Whenever a person sets out to pursue something that they love, they set their foot upon a path. When a person sets their foot upon a path, they begin a voyage. And when a person begins a voyage, they do so in blindness and ignorance – the destination is always obscured in the future.
By the time I reached the ripe old age of seventeen, my general adoration of the arts had gelled into a reasonably realistic (for a seventeen-year-old) resolve to makes something beautiful with my hands. Other than as a consumer, I had pretty much lost interest in the performing and literary arts. Something was due to happen, and it did.
One day a friend of mine and I were set upon the endeavor of selling some (ahem) herbs we had acquired through channels best unmentioned. He mentioned that he knew of some guys who ran a rock and mineral shop nearby who might be interested. I actually already knew of this place secondhand, because a friend of mine had been working there part time, and had told me about it.
The place was on Speedway, near Windward. It consisted of one building attached to a larger one: It had a large concrete-floored shop downstairs, the upstairs was carved into two small apartments.
We went to the downstairs door, and my friend hailed someone inside, and a guy came out. And he was a strange looking fellow. He was about forty and had long, wild, disheveled hair. He was about five-six and built like a little bantam rooster, with scrawny arms and legs and a huge chest with a protruding breastbone. I later learned that he had developed this peculiarity by spending his twenties in the Andes prospecting for mineral specimens at vast altitudes – the expansion in lung capacity actually shaped his body, as it does the native peoples of that region.
He was interested in what we had, and the business was transacted. My curiosity was aroused, and I asked him about what they were doing there. He changed, like a werewolf, right in front of me. From a reasonably polite and laid back hipster he morphed into a slavering fanatic. For half an hour he expounded on the dozens of projects they had in the offing, their history, the properties and values of various gemstones, the nature and state of the gem market, how much he hated the people who ran it, and a million other things.
And then he showed us around. The place smelled of machine oil and rock dust, and machines were screaming and grinding, and guys were running around with crates of brightly colored stone. He explained some of the things I saw, others went unexplained, but I was hooked. On the way out, I asked for a job, he said yes, and that was it.
Within a few months, I was living on site. There were about ten of us living there, sleeping in the two apartments and in tents on the roof. It was a sensory explosion for me. My eyes were flooded with the rainbow of visual splendor that comes out of the guts of the earth. My hands felt the vibration of rock being ground or sawn, and how jade felt different form quartz, and how they sounded different under the grindstone.

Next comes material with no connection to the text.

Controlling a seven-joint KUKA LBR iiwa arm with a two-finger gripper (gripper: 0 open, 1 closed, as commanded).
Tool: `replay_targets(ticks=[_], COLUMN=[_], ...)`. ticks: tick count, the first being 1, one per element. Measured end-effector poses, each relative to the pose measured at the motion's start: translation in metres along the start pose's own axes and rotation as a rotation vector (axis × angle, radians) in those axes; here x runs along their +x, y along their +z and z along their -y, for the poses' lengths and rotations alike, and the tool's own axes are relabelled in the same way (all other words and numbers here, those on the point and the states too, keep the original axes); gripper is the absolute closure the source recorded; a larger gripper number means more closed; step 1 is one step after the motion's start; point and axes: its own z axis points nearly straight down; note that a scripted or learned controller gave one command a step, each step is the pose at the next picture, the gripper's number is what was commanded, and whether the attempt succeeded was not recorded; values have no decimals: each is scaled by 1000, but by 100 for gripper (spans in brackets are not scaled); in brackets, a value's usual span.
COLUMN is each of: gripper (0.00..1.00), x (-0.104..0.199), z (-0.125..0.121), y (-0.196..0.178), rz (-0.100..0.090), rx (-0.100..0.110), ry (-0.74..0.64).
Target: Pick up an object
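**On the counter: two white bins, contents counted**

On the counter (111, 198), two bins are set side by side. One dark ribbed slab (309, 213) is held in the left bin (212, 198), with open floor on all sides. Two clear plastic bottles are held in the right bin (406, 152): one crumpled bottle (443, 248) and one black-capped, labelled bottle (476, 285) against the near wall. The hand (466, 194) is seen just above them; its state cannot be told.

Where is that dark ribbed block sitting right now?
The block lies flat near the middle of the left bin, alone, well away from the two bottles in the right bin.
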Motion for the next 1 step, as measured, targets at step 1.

It was the beginning of my new life – and the end of my old one. One night, after partying late, we decided to name the outfit “the Venice Lapidary Guild”". We swore a communal oath. It was very sixties.
But in the long run, it didn’t work out that way.Within a year, we had left Venice for Hollywood, and within 20 months had landed in Topanga canyon, where I lived until 1980. I moved back to Venice briefly then, but things had changed, and it didn’t work, and I was back in Topanga in a couple of years. It was not until 2005 that I finally really came home to Venice – this Venice so unlike the one I grew up in. Came home as an old man, too. Like a lot of old men, I’ve gotten a lot better at seeing ghosts than I used to be. I see them all the time now, and that’s why I wrote this little tale about some of them. I hope you enjoyed it.